We estimated that patients with commercial insurance were not more likely to be administered opioids, but when administered, they had a greater ROE than patients without commercial insurance. We believe this difference could arise either directly or indirectly. On one hand, this dosing disparity could be a result of sub-optimal pain control for patients with a noncommercial payer or over-exuberant pain treatment for those with commercial insurance [20,21]. On the other hand, this disparity could be downstream of other effects of insurance status. Prior work has suggested that patients with commercial insurance may reach ACL reconstruction surgery more expediently than patients without commercial insurance [22], and patients with acute ACL injuries receive more opioids immediately after surgery compared to those with chronic ACL injuries [23]. Thus, differences in ROE could be due to delayed reconstruction in those with noncommercial insurance. Regardless of its source, this result underscores the need for further research in socioeconomic disparities in ACL treatment and rehabilitation.

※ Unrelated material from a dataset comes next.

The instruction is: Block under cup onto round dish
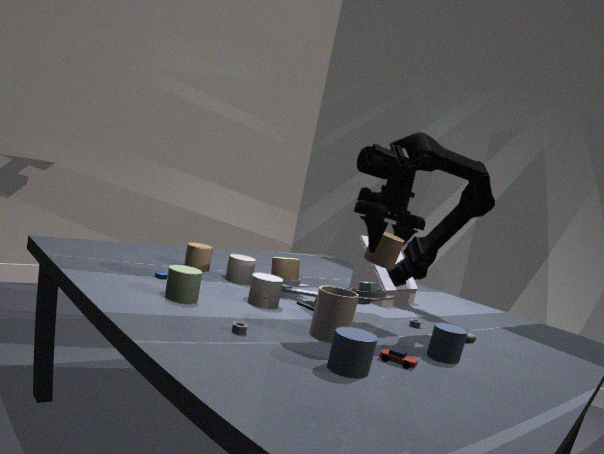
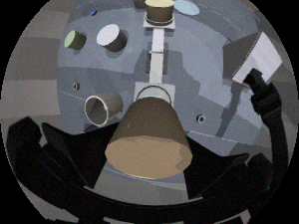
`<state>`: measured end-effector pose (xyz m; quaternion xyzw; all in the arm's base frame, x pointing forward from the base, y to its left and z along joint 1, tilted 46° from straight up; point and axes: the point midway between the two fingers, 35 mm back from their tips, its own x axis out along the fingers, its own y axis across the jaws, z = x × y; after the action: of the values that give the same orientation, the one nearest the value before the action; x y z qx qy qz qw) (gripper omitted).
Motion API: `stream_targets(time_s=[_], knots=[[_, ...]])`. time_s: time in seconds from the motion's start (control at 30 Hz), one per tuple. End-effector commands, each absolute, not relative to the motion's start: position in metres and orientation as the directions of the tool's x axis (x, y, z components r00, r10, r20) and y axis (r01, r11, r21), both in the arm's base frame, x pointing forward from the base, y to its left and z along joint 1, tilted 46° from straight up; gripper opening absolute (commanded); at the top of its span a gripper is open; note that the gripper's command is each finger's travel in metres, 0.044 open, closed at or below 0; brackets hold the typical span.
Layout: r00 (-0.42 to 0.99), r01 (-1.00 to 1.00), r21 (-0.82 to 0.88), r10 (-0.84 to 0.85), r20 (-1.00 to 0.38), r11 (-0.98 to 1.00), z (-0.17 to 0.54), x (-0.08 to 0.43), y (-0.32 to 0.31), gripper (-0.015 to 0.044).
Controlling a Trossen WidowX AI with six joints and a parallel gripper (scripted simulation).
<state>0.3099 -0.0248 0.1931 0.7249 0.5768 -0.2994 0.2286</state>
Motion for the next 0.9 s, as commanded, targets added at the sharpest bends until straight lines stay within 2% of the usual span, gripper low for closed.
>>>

Findings from this study indicate that perioperative administration of opioids in pediatric ACL reconstruction surgery is common at the typical hospital, but that non-narcotic perioperative pain management does occur in some settings. Neither administration rates nor ROE stably decreased for the typical hospital over the study period, contrary to our hypothesis. Hospital-level time trends demonstrated huge variability, both in level and trend (Figure 3).

Figure 3

Hospital Trajectories of Probability of Opioid Administration

There are several limitations to the internal validity of this study. First, the use of multi-modal pain regimens for surgically managed patients, notably regional anesthesia, was not assessed in this study. The effects we found may be partly or entirely mediated by the administration of non-opioid pain management at certain centers. Second, as an administrative data study, some measurement error in both patient characteristics and outcomes is expected. If this error was systematic, our patient and hospital-level findings may be compromised. However, the regularly conducted PHIS data quality checks greatly diminish the likelihood of such a threat. Third, the generalizability of this study may also be limited. The PHIS database represents only patients from tertiary care pediatric hospitals, which may not be representative of all pediatric patients undergoing operative treatment for ACL injuries. Morphine equivalent dose, although useful, remains a controversial construct due to the qualitative differences in opioid pharmacokinetics, pharmacodynamics, and tolerance [24].

Conclusions

This ten-year administrative database study examining nationwide perioperative opioid administration to a pediatric orthopedic cohort found that patient gender, age, surgical setting, and hospital were predictive of opioid administration. Use and ROE during this period showed no indication of decline despite the sociopolitical climate currently surrounding opiates. The results of our study introduce novel findings that, similar to other pediatric fields and settings, variation in opioid exposure also exists during the perioperative period. Further efforts need to be taken to identify the rationale for this variability in patients undergoing similar surgical procedures.